Russia presents one of the most serious intelligence threats to the United States, using its intelligence services and influence tools to try to divide Western alliances, preserve its influence in the post-Soviet area, and increase its sway around the world, while undermining US global standing, sowing discord inside the United States, and influencing US voters and decision-making.
Iran – it presents a continuing threat to US and allied interests in the region as it tries to erode US influence and support Shia populations abroad, entrench its influence and project power in neighboring states, deflect international pressure, and minimize threats to regime stability.
“Although Iran’s deteriorating economy and poor regional reputation present obstacles to its goals, Tehran will try a range of tools—diplomacy, expanding its nuclear program, military sales and acquisitions, and proxy and partner attacks—to advance its goals.”

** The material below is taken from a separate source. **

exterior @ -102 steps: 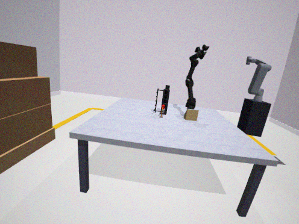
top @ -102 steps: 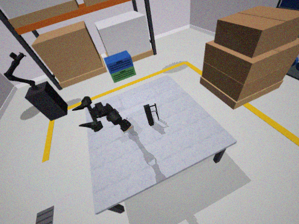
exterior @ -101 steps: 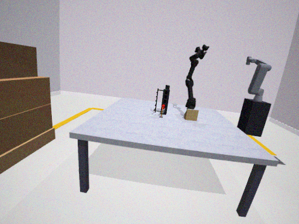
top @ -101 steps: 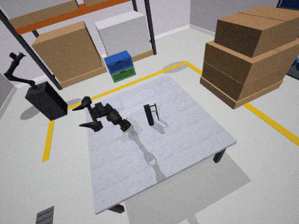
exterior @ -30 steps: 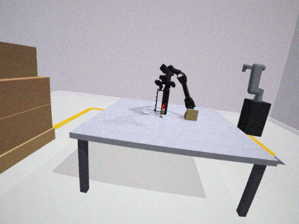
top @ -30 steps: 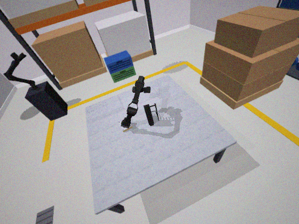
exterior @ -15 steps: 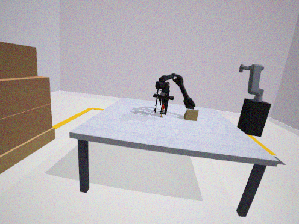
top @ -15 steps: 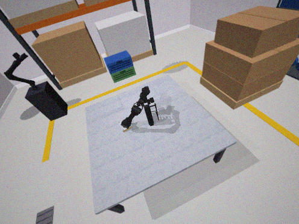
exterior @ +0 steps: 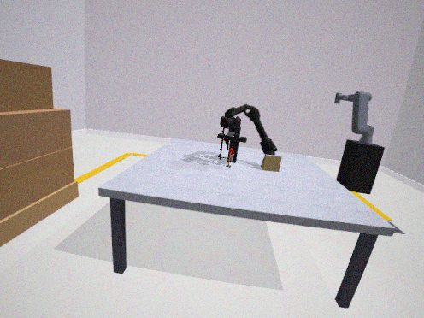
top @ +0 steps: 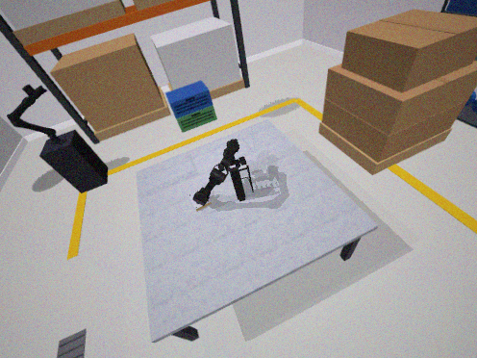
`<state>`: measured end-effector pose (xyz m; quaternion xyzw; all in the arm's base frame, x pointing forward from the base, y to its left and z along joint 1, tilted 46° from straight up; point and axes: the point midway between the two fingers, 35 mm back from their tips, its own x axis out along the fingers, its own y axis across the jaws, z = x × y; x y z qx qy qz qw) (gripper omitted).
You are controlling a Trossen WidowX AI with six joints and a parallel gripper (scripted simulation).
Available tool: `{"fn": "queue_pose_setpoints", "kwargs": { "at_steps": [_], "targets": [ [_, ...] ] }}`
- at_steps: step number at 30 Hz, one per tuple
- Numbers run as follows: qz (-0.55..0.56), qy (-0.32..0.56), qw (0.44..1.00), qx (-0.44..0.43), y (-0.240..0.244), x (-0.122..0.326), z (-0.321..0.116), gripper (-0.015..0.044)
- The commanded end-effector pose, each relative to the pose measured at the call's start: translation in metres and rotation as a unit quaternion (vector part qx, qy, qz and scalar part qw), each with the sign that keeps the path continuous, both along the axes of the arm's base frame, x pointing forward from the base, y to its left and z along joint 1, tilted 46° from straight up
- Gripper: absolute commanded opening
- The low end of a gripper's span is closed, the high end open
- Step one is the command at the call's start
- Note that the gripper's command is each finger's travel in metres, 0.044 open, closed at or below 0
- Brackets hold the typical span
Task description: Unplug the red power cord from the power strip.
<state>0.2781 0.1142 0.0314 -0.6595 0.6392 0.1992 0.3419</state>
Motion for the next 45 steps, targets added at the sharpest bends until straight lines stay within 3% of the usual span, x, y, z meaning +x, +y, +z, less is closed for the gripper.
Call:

Risks will reportedly be taken by Tehran to increase tensions and try to gain leverage against US to get concessions on sanctions.
Iran will remain a problematic actor in Iraq, which will be the key battleground for Iran’s influence this year and during the next several years, and Iranian-supported Iraqi Shia militias will continue to pose the primary threat to US personnel in Iraq. The situation is largely the same for Iran’s influence in Syria and Yemen. It notably remains the biggest threat to Israel. It is expected to take more part in Afghanistan, too.

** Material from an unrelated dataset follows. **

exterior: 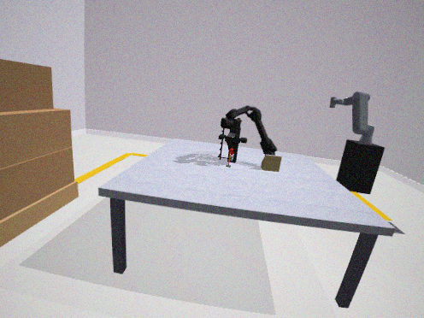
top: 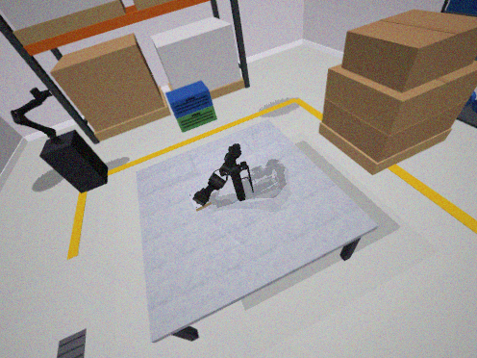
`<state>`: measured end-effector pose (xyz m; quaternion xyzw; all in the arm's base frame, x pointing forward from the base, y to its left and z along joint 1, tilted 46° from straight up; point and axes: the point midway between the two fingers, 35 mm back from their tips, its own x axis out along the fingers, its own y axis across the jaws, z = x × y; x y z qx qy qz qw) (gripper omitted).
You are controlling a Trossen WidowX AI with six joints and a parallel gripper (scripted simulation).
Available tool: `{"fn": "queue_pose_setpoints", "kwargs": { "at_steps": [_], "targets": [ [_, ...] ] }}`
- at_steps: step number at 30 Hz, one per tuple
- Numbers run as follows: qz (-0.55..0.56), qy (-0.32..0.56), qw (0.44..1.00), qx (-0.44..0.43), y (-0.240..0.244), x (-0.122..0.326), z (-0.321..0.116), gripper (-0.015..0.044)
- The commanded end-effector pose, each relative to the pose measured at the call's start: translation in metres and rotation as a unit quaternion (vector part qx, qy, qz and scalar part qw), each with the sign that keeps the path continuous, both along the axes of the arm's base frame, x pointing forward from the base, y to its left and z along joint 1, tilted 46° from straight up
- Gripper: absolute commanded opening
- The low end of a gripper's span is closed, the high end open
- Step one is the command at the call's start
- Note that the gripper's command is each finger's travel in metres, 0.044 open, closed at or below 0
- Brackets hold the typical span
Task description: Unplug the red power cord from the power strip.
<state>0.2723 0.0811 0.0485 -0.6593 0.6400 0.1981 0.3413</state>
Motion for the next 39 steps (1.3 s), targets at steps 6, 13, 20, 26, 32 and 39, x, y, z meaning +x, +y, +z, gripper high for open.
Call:
{"fn": "queue_pose_setpoints", "kwargs": {
  "at_steps": [6, 13, 20, 26, 32, 39],
  "targets": [
    [0.000, 0.000, 1.000, 0.000, 0.000, 0.000, 0.000, 0.0041],
    [0.000, 0.000, 1.000, 0.000, 0.002, 0.001, -0.001, 0.0000],
    [0.001, 0.000, 1.000, 0.000, 0.010, 0.003, -0.008, 0.0000],
    [0.001, 0.001, 1.000, 0.000, 0.017, 0.006, -0.014, 0.0000],
    [0.001, 0.001, 1.000, 0.000, 0.024, 0.007, -0.020, 0.0000],
    [0.001, 0.001, 1.000, 0.000, 0.034, 0.009, -0.026, 0.0000]
  ]
}}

Iran’s diverse military capabilities and its hybrid approach to warfare—using both conventional and unconventional capabilities—will continue to pose a threat to US and allied interests in the region for the foreseeable future.

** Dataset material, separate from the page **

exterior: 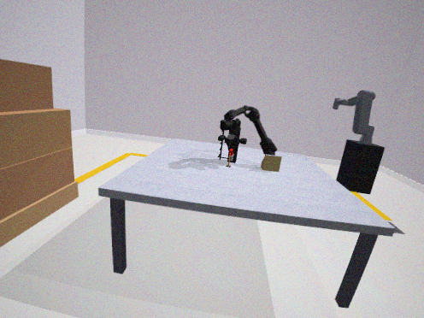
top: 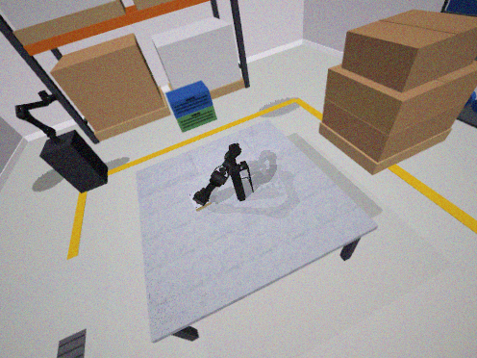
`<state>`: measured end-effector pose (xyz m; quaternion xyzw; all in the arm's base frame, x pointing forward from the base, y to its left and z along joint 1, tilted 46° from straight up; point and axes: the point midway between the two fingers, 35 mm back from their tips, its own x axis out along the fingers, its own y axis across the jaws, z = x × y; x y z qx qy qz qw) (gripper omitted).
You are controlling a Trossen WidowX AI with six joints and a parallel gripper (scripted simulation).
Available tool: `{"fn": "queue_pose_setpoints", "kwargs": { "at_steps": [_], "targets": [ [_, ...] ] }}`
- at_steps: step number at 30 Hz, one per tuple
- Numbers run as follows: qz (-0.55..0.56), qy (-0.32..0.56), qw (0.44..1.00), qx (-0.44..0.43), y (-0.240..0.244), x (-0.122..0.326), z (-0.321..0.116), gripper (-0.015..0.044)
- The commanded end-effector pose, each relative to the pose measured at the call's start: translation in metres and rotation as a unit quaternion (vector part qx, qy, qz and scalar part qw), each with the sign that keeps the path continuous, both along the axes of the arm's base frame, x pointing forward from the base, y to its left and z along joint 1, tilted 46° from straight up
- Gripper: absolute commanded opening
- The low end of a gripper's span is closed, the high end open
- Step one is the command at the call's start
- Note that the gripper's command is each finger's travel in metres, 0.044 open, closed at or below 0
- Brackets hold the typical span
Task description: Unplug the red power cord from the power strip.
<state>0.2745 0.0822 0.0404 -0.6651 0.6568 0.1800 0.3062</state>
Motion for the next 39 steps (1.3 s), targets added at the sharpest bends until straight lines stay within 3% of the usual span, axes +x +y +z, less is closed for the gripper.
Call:
{"fn": "queue_pose_setpoints", "kwargs": {
  "at_steps": [1, 11, 28, 33, 39],
  "targets": [
    [0.008, -0.014, 0.999, 0.041, 0.034, 0.007, -0.019, 0.0000],
    [0.008, -0.013, 0.999, 0.040, 0.047, 0.008, -0.029, 0.0000],
    [0.009, -0.013, 0.999, 0.040, 0.055, 0.010, -0.035, 0.0440],
    [0.009, -0.013, 0.999, 0.041, 0.089, 0.014, -0.057, 0.0440],
    [0.009, -0.013, 0.999, 0.041, 0.090, 0.014, -0.058, 0.0440]
  ]
}}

Iran remains interested in developing networks inside the United States—an objective it has pursued for more than a decade—but the greatest risk to US persons exists outside the Homeland, particularly in the Middle East and South Asia.
If Tehran does not receive sanctions relief, Iranian officials probably will consider options ranging from further enriching uranium up to 60 percent to designing and building a new 40 Megawatt Heavy Water reactor.
“We continue to assess that Iran is not currently undertaking the key nuclear weapons-development activities that we judge would be necessary to produce a nuclear device. However, following the US withdrawal from the JCPOA agreement in May 2018, Iranian officials have abandoned some of Iran’s commitments and resumed some nuclear activities that exceed the JCPOA limits.”
Iran’s expertise and willingness to conduct aggressive cyber operations make it a significant threat to the security of US and allied networks and data. Iran has the ability to conduct attacks on critical infrastructure, as well as to conduct influence and espionage activities.
North Korea – it is not out of the question for Kim Jong Un to undertake a number of aggressive and potentially destabilizing actions to reshape the regional security environment and drive wedges between the United States and its allies—up to and including the resumption of nuclear weapons and intercontinental ballistic missile (ICBM) testing.
North Korea will pose an increasing threat to the United States, South Korea, and Japan as it continues to improve its conventional military capabilities.
North Korea will be a WMD threat for the foreseeable future, because Kim remains strongly committed to the country’s nuclear weapons, the country is actively engaged in ballistic missile research and development, and Pyongyang’s CBW efforts persist.
North Korea’s cyber program poses a growing espionage, theft, and attack threat.